Der Burda-Konzern sieht in der Entscheidung der Richter die Pressefreiheit gestärkt. Vorstand Philipp Welte, der auch für netdoktor.de verantwortlich ist, betonte: «Diese Entscheidung des Landgerichts München ist ein erster wichtiger Schritt in einem grundsätzlichen Verfahren, in dem nichts weniger als die Freiheit der Presse verhandelt wird. Indirekt subventioniert das Gesundheitsministerium mit Steuergeldern die Vermarktung des Suchmonopolisten Google, der neben dem staatlichen Medienangebot ungerührt Werbung verkauft.» Auch die Verbände von Zeitschriften- und Zeitungsverlegern begrüßten das Urteil.

Gegen die Gerichtsentscheidung können die Parteien binnen eines Monats nach Urteils-Zustellung Berufung beim Oberlandesgericht München anstrengen. Ob es in dem juristischen Streitfall auch zu einem Hauptverfahren kommen wird, ist jetzt noch nicht bekannt. Verfahren seien derzeit nicht anhängig, hieß es von dem Münchner Gericht.

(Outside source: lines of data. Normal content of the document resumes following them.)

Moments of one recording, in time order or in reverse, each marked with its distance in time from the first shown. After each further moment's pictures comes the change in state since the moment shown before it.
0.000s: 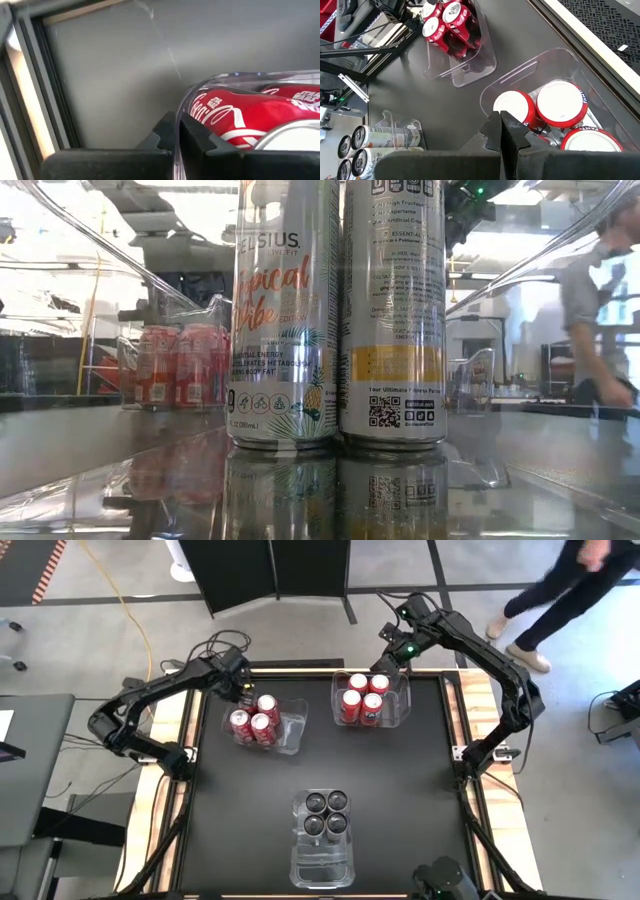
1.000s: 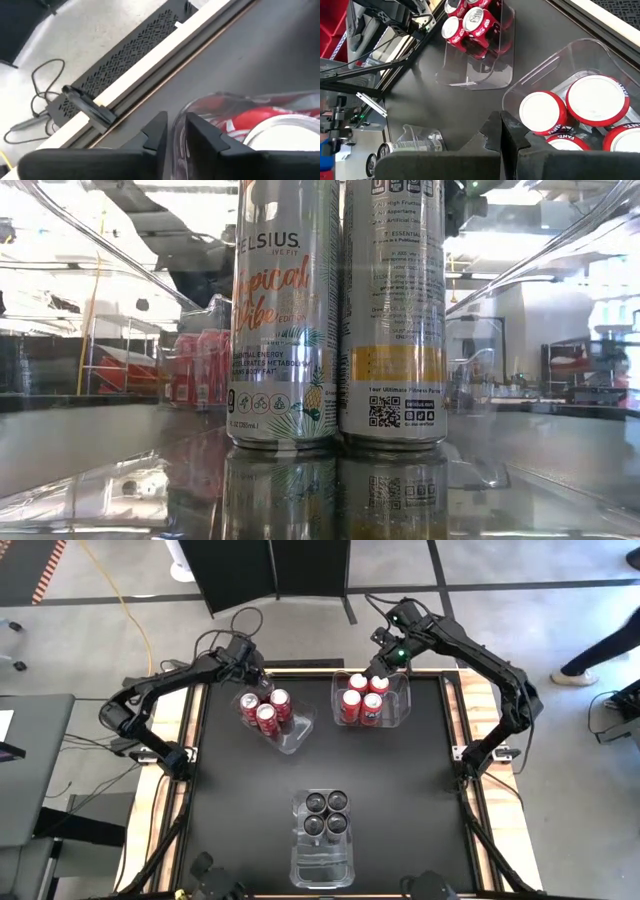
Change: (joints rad) left arm 0.036 0.122 0.024 0.465 0.103 0.534; right arm 0.095 0.000 0.000 0.054 0.030 0.237
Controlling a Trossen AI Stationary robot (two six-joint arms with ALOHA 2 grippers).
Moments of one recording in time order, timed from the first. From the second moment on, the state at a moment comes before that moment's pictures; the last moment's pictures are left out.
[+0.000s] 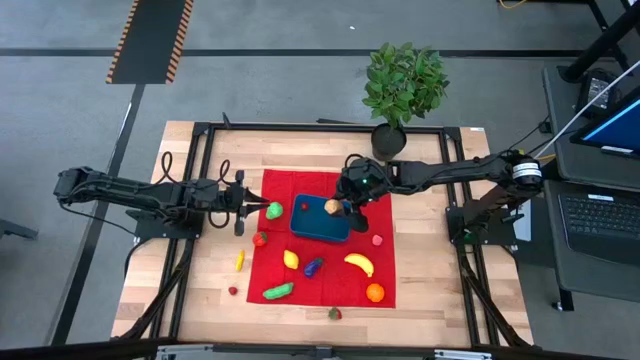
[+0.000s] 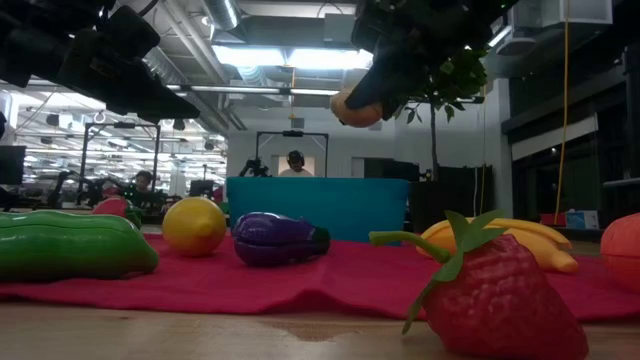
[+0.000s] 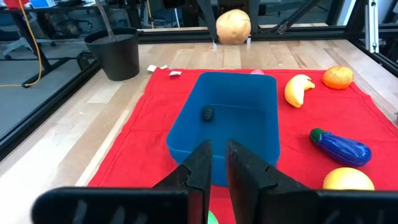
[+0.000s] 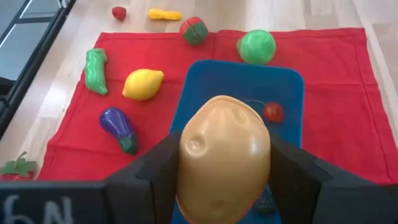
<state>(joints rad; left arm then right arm) -0.01 0.62 0.19 0.14 -0.15 0.01 -0.09 1.57 1.06 -0.21 -0.24 -0.03</state>
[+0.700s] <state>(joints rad) -0.01 0.62 0.19 0.14 -0.15 0.01 -0.09 1.78 1.06 -0.02 -0.21 -0.04</state>
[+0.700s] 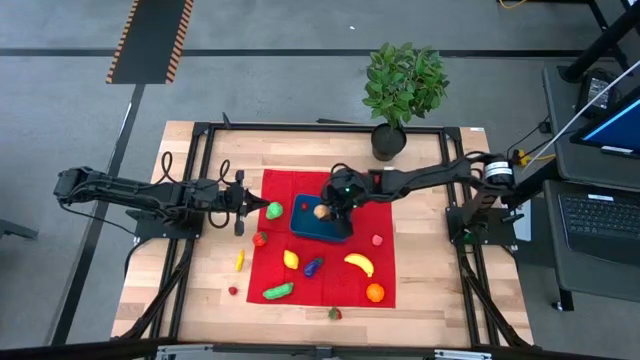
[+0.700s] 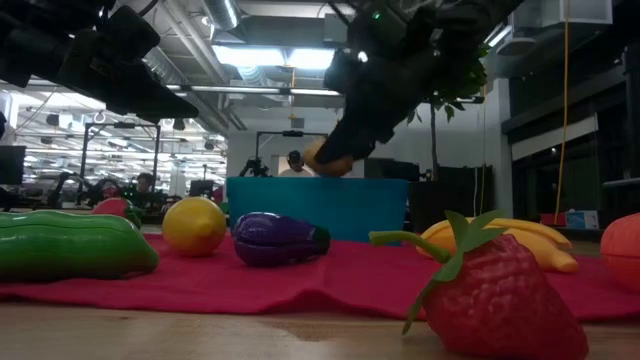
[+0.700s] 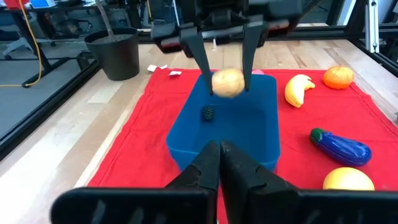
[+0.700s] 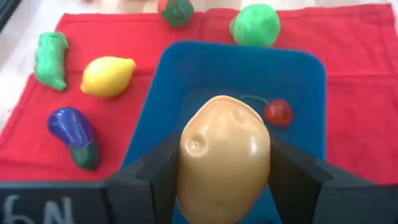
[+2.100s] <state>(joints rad) -0.01 0.62 0.19 0.14 -0.15 0.01 -0.05 1.90 1.06 0.07 -0.11 -0.04</state>
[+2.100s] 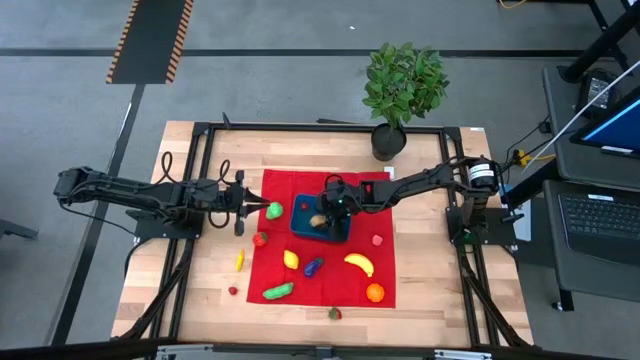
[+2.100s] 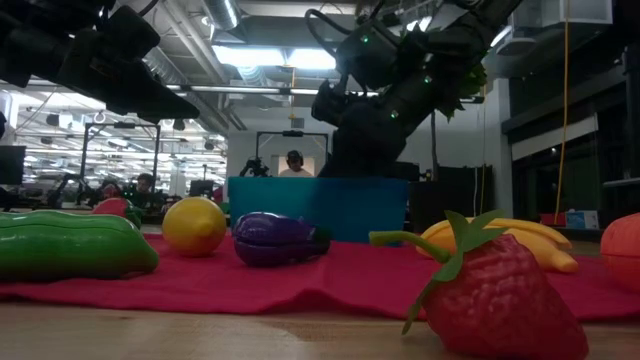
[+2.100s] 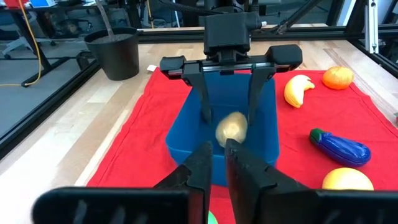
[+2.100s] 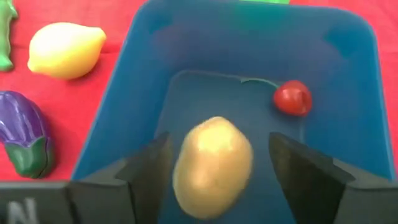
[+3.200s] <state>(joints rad) -0.01 0.62 0.19 0.17 -0.15 0.00 -0.09 1.50 0.88 0.02 -0.08 -0.03</state>
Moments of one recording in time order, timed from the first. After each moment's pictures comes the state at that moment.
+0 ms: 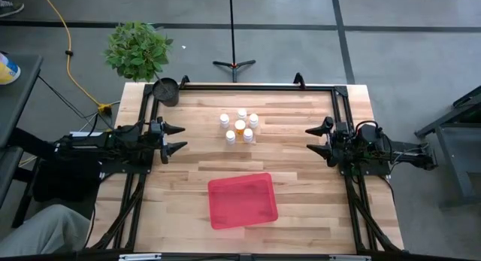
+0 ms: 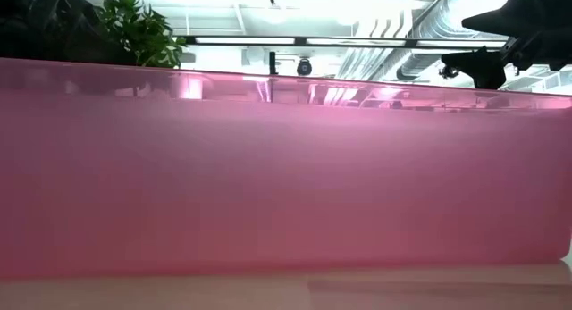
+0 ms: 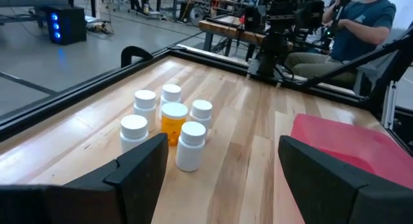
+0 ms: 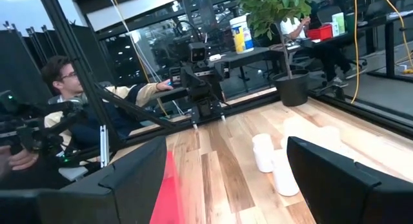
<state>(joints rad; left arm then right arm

Burda ist nicht der einzige Medienverlag, der juristische Schritte eingeleitet hat. Der Wort & Bild Verlag aus Baierbrunn hat beim Landgericht Berlin Antrag auf einstweilige Verfügung gegen den Bund gestellt. Das Berliner Gericht teilte auf Nachfrage mit, dass es noch keinen Termin in dem Verfahren gebe. Zum Portfolio des Wort & Bild Verlags zählt zum Beispiel die Marke «Apotheken Umschau».

Mit dem Gesundheitsportal beschäftigen sich derzeit in einem anderen Verfahren auch die Medienregulierer in Deutschland. Die Medienanstalt Hamburg/Schleswig-Holstein stieß Mitte Dezember das interne Verfahren gegen Google an. Es wird dabei geprüft, ob durch die prominente Darstellung des Gesundheitsportals andere journalistisch-redaktionelle Angebote aus dem Themenbereich Gesundheit diskriminiert werden. Härteste Sanktion könnte theoretisch sein, dass Google das Angebot nicht bevorzugt präsentieren darf. Der Konzern hätte dann wiederum die Möglichkeit, gegen die Entscheidung vor Gericht zu ziehen. Der Bund ist nicht Verfahrensgegner.